Finding Similarity Ratio

You can use the “sequenceMatcher” class from the difflib module to find the similarity ratio between two Python objects. The range of the similarity ratio lies between 0 and 1 where having a value of 1 indicates exact match or maximum similarity. A value of 0 indicates totally unique objects. Have a look at the code sample below:

from difflib import SequenceMatcher
line1 = "abcd"
line2 = "cdef"
sm = SequenceMatcher(a=line1, b=line2)
print (sm.ratio())

A SequenceMatcher instance has been created with objects to be compared supplied as “a” and “b” arguments. The “ratio” method is then called upon the instance to get the similarity ratio. After running the above code sample, you should get the following output:

Python difflib compare two strings

Conclusion

The difflib module in Python can be used in a variety of ways to compare data from different hashable objects or content read from files. Its ratio method is also useful if you just want to get a similarity percentage between two objects.

How to compare 2 strings in Python?

You can compare strings in Python using the equality ( == ) and comparison ( < , > , != , <= , >= ) operators. There are no special methods to compare two strings.

How do I compare two strings in the same list in Python?

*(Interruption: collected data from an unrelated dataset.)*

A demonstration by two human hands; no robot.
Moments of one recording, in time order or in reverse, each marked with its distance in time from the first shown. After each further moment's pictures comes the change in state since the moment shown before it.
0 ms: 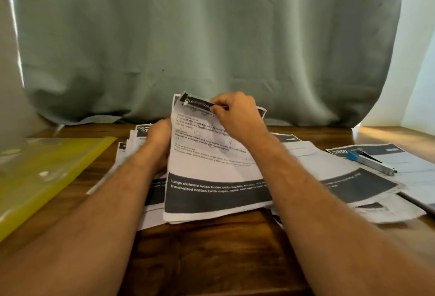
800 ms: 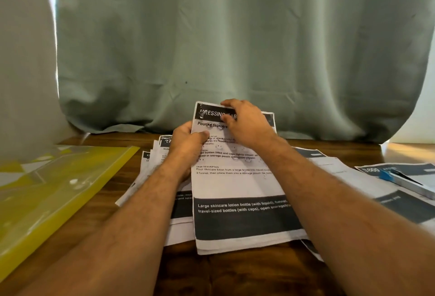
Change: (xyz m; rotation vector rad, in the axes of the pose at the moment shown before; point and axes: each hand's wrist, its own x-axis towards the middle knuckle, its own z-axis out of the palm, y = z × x) left_hand 0.029 -0.012 -0.009 0.027 0.019 0.156; right_hand 0.030 -0.014 0.028 -0.137 -0.068 0.012
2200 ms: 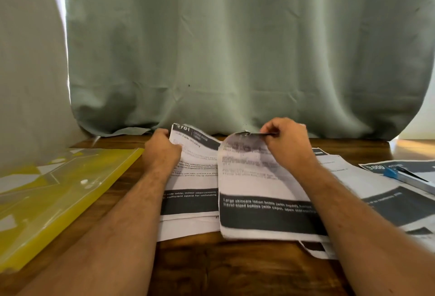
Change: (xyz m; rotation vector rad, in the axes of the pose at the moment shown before) left_hand 0.023 -0.014 -0.049 0.850 0.409 0.097; right_hand -0.058 0.057 -0.027 0.090 0.180 0.160
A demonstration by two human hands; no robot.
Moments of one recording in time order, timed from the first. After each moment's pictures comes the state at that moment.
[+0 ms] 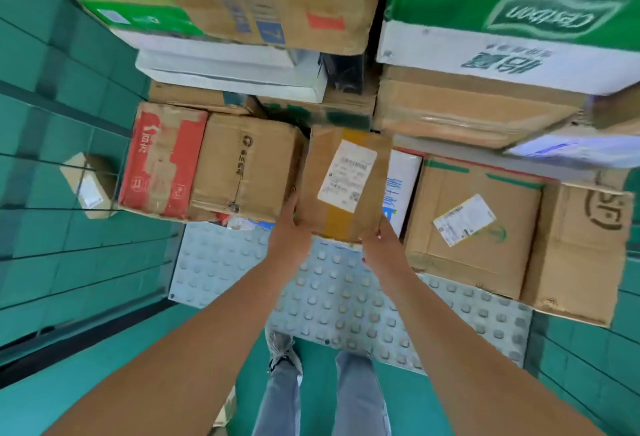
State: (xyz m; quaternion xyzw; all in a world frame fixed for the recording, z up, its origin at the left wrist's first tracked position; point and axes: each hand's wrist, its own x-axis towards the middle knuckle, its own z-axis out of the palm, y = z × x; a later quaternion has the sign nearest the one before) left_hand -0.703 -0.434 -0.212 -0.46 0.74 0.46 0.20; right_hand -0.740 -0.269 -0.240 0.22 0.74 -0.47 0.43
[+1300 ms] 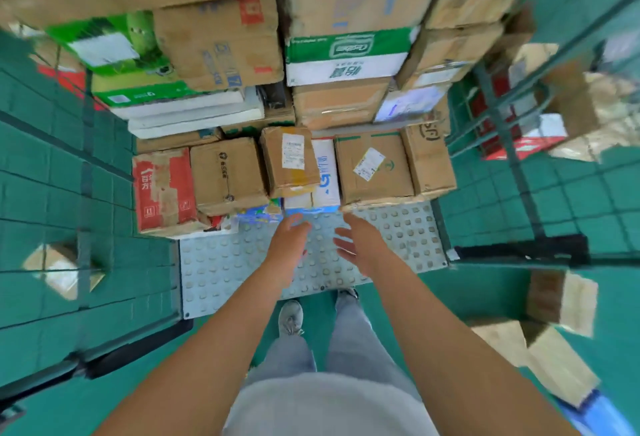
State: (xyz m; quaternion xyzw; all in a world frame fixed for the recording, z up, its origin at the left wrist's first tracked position) left_hand -0.521 -0.415 0.028 -0.35 0.63 0.62 0.31; right_hand -0.525 -0.263 0.044 0.44 0.54 -0.65 0.30
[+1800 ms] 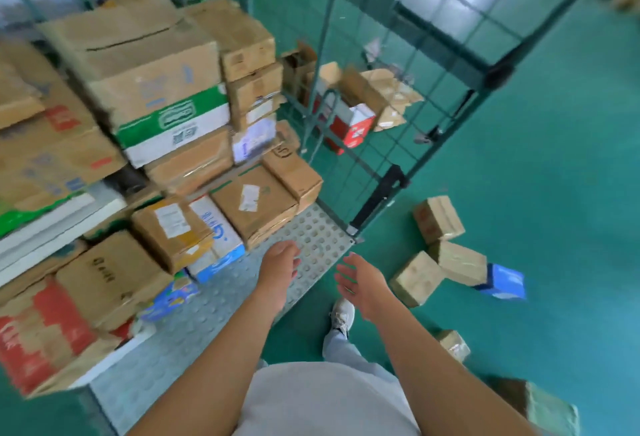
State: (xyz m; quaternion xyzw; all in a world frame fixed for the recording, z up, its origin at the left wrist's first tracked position) left_hand -0.431 -0.302 0.110 -0.12 0.65 0.61 0.44; right_hand -0.316 -0.175 0.129 0.61 0.38 -0.70 -0.01
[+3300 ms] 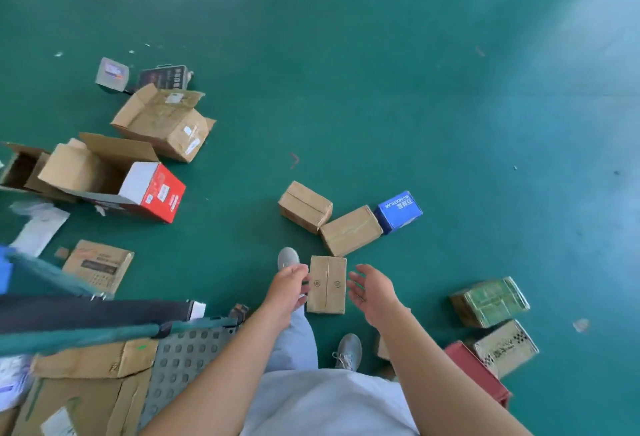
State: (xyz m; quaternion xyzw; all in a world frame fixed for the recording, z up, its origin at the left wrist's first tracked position) left_hand -0.203 0.346 0.074 0.13 0.72 0.28 0.63; right_hand -0.035 0.378 0.067 0.70 0.00 -0.67 -0.26
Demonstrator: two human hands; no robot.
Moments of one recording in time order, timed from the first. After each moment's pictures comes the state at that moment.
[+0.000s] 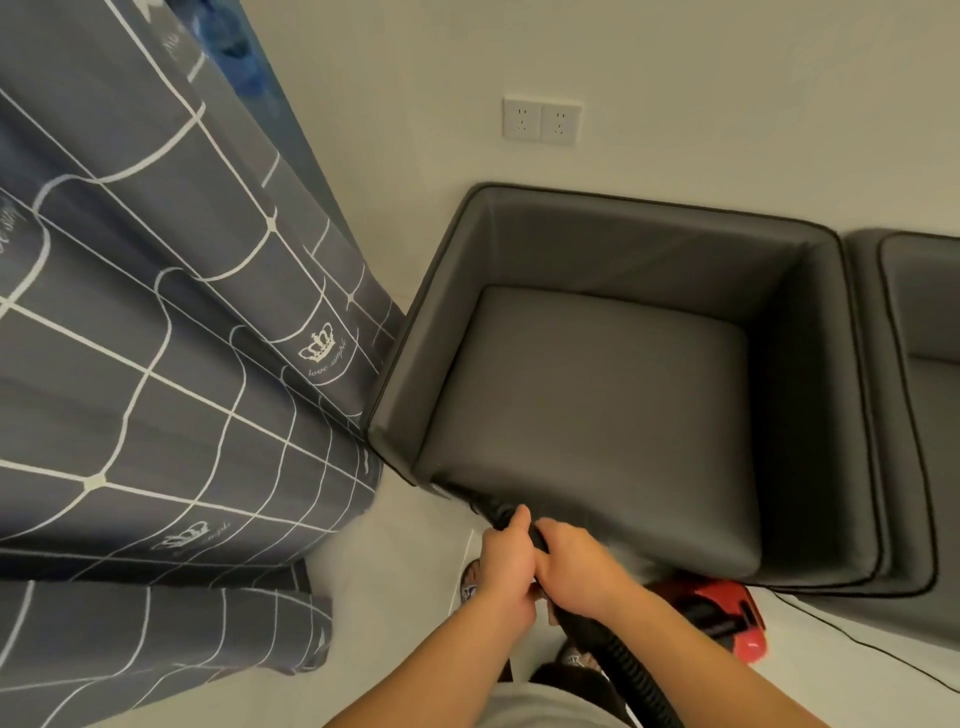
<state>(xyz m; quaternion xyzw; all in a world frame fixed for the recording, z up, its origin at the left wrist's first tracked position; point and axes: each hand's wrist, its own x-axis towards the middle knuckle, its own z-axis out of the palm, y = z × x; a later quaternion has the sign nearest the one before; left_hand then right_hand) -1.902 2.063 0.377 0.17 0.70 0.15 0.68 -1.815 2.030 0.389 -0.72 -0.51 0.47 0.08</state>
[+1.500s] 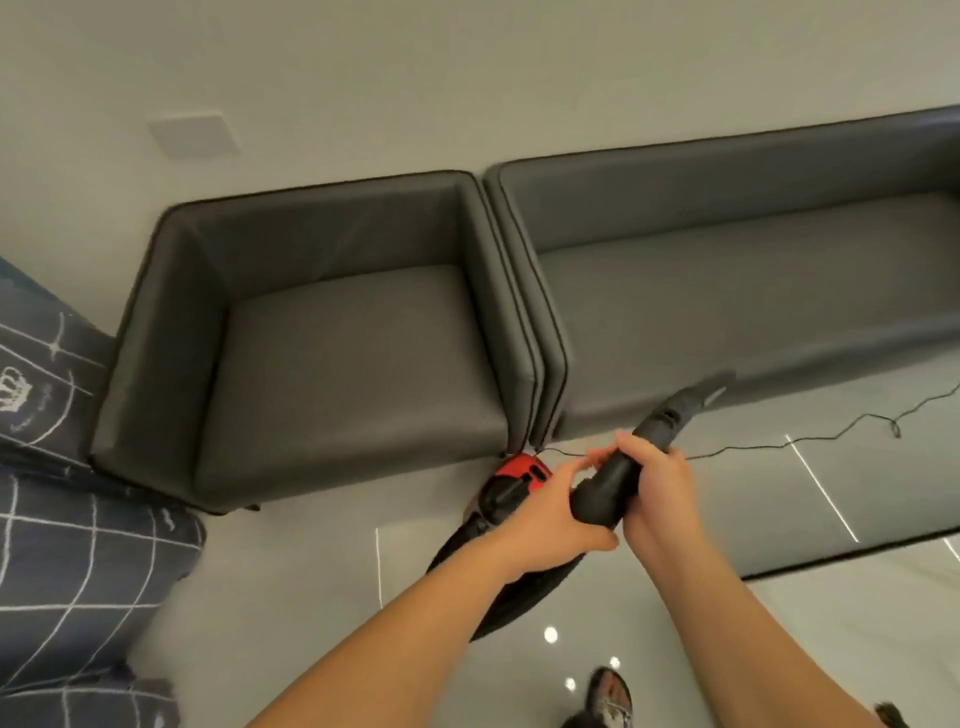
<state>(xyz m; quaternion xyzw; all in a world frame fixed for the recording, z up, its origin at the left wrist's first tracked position) -1.742 1.716 0.413 0.73 0.22 -0.15 0.62 -1.652 1.623 0.432 -0.60 0.17 0.26 0.74</state>
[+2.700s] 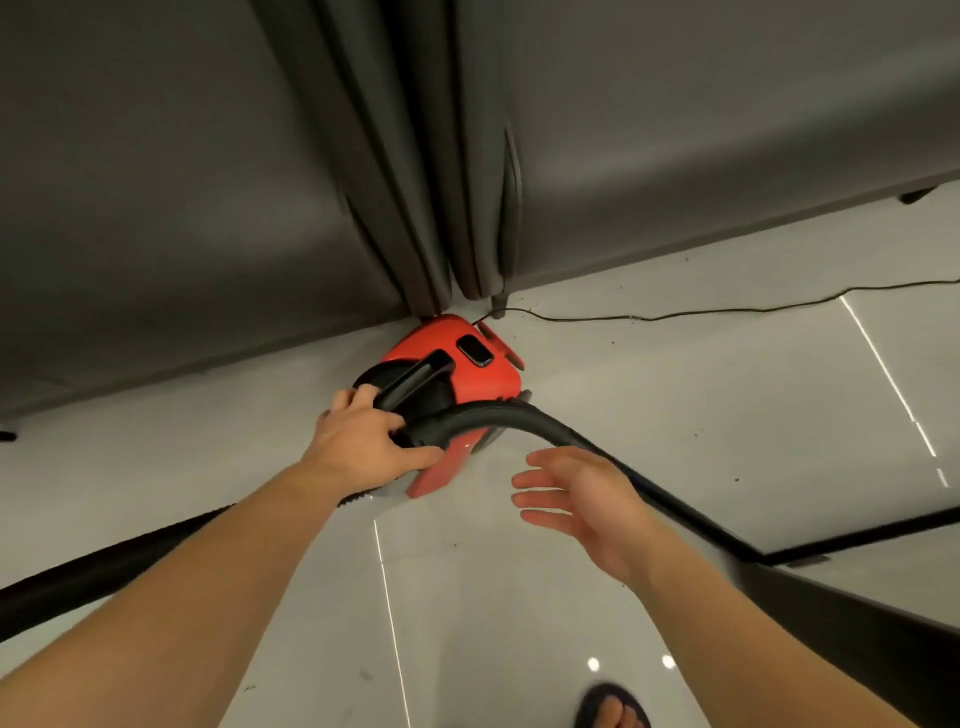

Python sort() method and == operator to compare lists We can combine Python's sort() method with the == operator to compare two lists. Python sort() method is used to sort the input lists with a purpose that if the two input lists are equal, then the elements would reside at the same index positions.

How to compare two strings in Python and return non matches?

Using Membership Operator. We can compare the list by checking if each element in the one list present in another list. ... .
Using Set Method. ... .
Using Sort Method. ... .
Return Non-Matches Elements with For Loop. ... .
Difference Between Two List. ... .
Lambda Function To Return All Unmatched Elements..

How would you confirm that 2 strings have the same identity?

How would you confirm that 2 strings have the same identity? The is operator returns True if 2 names point to the same location in memory. This is what we're referring to when we talk about identity. Don't confuse is with ==, the latter which only tests equality.